#### [What to work on]
All of the listing is to be written out word for word, with the pictures left out.

#### [Raw data]
%%
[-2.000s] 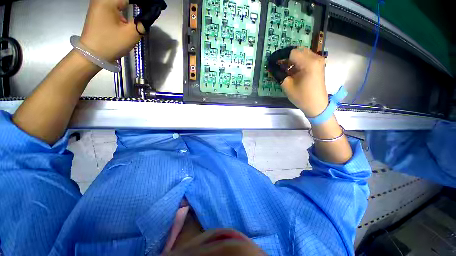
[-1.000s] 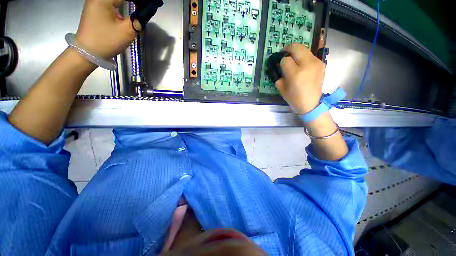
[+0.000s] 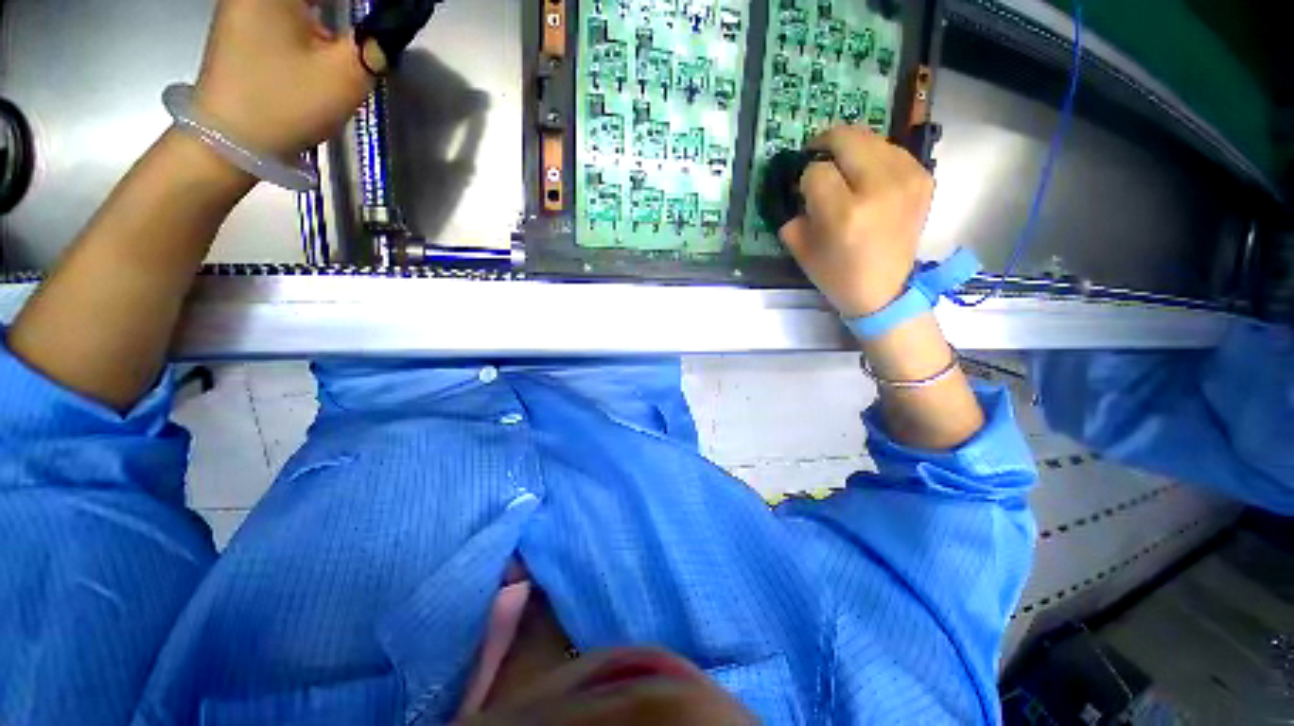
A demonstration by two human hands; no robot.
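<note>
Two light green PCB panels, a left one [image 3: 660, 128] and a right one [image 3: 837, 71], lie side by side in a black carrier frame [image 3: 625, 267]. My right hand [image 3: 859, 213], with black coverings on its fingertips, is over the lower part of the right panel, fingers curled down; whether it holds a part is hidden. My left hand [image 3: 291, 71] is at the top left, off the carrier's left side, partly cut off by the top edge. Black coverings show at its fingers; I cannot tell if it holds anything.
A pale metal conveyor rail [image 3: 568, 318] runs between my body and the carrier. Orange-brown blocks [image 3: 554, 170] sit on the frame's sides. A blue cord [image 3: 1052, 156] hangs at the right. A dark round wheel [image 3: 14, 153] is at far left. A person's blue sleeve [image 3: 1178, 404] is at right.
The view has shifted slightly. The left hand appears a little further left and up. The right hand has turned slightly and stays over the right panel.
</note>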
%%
#### [Answer box]
[-2.000s] 
[-1.000s] 
[+0.000s] 
A demonstration by two human hands; no robot.
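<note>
Two light green PCB panels, a left one [image 3: 660, 128] and a right one [image 3: 837, 71], lie side by side in a black carrier frame [image 3: 625, 267]. My right hand [image 3: 859, 213], with black coverings on its fingertips, is over the lower part of the right panel, fingers curled down; whether it holds a part is hidden. My left hand [image 3: 291, 71] is at the top left, off the carrier's left side, partly cut off by the top edge. Black coverings show at its fingers; I cannot tell if it holds anything.
A pale metal conveyor rail [image 3: 568, 318] runs between my body and the carrier. Orange-brown blocks [image 3: 554, 170] sit on the frame's sides. A blue cord [image 3: 1052, 156] hangs at the right. A dark round wheel [image 3: 14, 153] is at far left. A person's blue sleeve [image 3: 1178, 404] is at right.
The view has shifted slightly. The left hand appears a little further left and up. The right hand has turned slightly and stays over the right panel.
</note>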

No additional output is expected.